Professional Guidelines

Professional Guidelines

Most professional organizations have a formal code of ethics or behavior that guides the conduct of their members. To respond to the growing need for standard and accepted evaluation principles, the American Evaluation Association (AEA) developed the Guiding Principles for Evaluators. These principles, adopted in 1994, are summarized as follows:

 

AEA Professional Guidelines

Systematic Inquiry

  • Evaluators must conduct systematic, data-driven inquiries about the program, project, or person that is being evaluated. Evaluators should use high technical standards, explore the strengths and weaknesses of their methodology, and accurately communicate their procedures so others can understand and interpret their work.

 Competence

  • Evaluators must possess a range of skills and abilities, including cultural competence and a diversity of knowledge, education, and training.

 Integrity/Honesty

  • Evaluators must ensure the honesty and integrity of their own behavior and the entire evaluation process. This practice includes honest communication with clients, study participants, stakeholders, and the community; disclosing conflicts of interest and source(s) of financial support for the evaluation; and authentic presentation of the evaluation methods, data, and findings.

Respect for People

  • Evaluators must respect the security, dignity, and self-worth of respondents, program participants, clients, and other stakeholders with whom they interact.
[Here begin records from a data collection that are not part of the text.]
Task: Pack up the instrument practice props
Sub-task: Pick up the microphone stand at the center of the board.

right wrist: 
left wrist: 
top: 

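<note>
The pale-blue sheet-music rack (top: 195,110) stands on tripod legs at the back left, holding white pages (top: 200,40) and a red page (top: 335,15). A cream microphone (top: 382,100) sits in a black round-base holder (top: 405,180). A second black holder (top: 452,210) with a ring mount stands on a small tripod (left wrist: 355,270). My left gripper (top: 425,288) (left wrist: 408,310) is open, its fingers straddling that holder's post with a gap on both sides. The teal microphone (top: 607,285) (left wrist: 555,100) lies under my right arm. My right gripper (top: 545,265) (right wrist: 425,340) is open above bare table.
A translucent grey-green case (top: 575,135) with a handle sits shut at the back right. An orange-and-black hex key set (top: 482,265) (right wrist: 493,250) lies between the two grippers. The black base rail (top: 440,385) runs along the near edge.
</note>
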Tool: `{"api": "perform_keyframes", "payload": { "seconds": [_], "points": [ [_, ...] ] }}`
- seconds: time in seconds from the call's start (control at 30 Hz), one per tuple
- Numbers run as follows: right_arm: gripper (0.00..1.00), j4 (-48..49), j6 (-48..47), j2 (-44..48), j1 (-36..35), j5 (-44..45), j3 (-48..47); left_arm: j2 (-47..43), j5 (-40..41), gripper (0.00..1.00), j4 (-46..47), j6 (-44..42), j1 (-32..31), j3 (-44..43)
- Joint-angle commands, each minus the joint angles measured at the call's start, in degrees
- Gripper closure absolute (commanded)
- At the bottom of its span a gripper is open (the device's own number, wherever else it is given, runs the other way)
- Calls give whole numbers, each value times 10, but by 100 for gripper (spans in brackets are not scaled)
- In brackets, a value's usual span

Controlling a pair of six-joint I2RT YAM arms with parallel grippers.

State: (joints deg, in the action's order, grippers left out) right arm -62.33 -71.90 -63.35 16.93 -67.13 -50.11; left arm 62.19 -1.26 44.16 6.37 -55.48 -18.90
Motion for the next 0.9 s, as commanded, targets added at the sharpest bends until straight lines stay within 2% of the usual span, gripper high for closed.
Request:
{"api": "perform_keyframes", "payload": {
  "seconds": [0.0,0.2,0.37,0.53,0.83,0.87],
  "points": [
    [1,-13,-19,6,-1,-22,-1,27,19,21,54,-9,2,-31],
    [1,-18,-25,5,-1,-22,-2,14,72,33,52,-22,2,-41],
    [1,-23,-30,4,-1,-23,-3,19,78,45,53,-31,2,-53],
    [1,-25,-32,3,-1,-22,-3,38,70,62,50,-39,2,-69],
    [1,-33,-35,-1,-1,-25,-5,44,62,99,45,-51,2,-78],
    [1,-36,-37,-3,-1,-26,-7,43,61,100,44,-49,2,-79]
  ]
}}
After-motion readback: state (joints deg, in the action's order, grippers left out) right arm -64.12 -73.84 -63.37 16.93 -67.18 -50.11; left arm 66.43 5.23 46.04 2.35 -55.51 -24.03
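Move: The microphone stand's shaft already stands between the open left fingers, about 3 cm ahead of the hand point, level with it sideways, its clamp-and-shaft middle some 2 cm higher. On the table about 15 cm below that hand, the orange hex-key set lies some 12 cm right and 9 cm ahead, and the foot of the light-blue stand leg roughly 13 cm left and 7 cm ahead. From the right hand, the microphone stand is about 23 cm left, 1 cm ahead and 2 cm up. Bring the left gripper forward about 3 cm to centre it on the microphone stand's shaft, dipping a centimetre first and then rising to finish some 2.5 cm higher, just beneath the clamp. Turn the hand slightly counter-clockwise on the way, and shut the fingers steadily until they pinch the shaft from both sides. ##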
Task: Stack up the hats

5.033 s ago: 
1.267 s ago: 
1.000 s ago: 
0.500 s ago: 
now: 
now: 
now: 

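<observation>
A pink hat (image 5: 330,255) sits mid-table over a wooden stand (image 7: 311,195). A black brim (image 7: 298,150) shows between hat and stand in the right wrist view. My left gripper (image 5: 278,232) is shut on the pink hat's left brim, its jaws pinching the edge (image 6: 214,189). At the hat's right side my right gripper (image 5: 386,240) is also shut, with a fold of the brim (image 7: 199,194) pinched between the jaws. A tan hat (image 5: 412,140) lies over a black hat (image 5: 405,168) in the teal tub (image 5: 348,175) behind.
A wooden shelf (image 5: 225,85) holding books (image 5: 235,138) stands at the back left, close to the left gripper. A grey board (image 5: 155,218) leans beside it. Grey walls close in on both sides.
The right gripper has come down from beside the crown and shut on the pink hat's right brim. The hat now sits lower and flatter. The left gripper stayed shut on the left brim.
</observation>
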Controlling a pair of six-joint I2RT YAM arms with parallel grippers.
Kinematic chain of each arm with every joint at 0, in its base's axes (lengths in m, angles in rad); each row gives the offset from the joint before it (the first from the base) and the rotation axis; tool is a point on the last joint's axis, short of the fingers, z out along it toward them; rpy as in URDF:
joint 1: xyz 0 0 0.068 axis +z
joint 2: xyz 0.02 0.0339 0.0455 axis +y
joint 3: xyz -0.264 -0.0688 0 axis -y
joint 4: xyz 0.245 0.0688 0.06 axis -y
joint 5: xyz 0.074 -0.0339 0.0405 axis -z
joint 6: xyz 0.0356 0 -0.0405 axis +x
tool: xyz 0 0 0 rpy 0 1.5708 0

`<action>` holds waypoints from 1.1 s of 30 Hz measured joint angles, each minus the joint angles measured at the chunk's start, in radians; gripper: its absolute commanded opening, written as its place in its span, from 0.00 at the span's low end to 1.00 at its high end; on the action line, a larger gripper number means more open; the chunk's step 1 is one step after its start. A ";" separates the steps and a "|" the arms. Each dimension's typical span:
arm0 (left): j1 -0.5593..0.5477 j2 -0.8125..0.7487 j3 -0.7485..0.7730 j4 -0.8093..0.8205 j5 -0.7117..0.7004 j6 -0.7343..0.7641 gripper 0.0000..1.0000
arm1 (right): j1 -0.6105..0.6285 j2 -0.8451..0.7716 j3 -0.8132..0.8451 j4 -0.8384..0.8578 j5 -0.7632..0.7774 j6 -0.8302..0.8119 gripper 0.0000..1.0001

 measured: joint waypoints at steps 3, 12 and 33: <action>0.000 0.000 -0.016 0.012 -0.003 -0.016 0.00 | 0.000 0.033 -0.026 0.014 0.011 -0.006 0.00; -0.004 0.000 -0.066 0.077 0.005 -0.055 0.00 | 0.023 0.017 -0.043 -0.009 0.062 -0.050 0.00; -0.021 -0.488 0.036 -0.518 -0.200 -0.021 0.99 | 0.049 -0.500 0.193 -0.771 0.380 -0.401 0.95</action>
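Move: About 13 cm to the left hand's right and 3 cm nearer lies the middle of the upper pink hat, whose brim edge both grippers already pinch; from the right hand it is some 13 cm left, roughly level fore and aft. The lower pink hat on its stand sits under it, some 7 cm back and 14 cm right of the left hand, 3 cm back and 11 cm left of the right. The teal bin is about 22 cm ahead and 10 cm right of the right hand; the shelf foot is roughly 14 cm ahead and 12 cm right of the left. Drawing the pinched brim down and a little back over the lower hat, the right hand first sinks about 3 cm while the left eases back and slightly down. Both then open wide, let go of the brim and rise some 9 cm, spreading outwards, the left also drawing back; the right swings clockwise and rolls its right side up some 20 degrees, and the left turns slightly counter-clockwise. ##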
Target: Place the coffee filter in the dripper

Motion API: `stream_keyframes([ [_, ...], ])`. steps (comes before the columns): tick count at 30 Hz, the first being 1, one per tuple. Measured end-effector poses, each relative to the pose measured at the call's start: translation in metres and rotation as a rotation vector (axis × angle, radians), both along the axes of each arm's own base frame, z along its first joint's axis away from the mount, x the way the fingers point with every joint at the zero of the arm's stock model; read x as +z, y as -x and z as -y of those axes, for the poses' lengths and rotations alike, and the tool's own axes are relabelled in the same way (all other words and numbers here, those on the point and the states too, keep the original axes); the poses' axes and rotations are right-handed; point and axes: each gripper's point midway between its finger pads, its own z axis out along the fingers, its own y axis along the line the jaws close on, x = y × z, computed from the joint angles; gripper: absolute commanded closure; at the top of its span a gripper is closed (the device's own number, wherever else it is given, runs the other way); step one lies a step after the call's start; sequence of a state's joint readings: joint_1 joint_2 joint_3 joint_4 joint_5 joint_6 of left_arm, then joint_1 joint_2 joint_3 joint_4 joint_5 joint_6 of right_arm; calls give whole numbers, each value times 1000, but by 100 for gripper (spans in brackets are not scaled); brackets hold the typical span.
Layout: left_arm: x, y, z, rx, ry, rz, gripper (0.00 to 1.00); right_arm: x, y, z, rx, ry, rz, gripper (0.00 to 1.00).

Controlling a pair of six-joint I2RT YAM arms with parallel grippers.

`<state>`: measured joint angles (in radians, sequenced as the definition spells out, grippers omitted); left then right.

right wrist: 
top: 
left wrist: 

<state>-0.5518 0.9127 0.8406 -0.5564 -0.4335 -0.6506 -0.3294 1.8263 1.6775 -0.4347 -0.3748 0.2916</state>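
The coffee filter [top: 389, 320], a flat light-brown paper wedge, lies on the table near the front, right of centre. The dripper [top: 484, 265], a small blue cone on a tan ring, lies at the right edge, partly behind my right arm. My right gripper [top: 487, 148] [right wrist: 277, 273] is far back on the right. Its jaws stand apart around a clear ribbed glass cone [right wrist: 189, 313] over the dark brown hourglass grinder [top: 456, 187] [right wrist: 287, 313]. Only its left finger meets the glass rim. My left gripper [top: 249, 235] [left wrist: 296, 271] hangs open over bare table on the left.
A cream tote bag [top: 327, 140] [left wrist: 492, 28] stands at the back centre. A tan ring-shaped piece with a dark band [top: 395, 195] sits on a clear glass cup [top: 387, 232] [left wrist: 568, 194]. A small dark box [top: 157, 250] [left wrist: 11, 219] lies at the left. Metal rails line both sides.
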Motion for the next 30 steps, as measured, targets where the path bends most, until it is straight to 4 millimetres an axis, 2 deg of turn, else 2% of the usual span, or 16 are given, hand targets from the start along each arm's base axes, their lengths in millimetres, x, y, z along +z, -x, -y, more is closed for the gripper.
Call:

They should clearly understand the context in which an evaluation occurs; follow required regulations such as consent and confidentiality procedures; maximize the benefits of results; build social equity by ensuring the participants benefit from the results; and understand the differences in culture, religion, ethnicity, and gender of the participants.

Responsibilities for General and Public Welfare

  • Evaluators must consider the diverse interests and values of the general public. They should consider their stakeholder interests; the broad implications of their evaluation; the active dissemination of their information; balancing client needs with other interests; and the public good.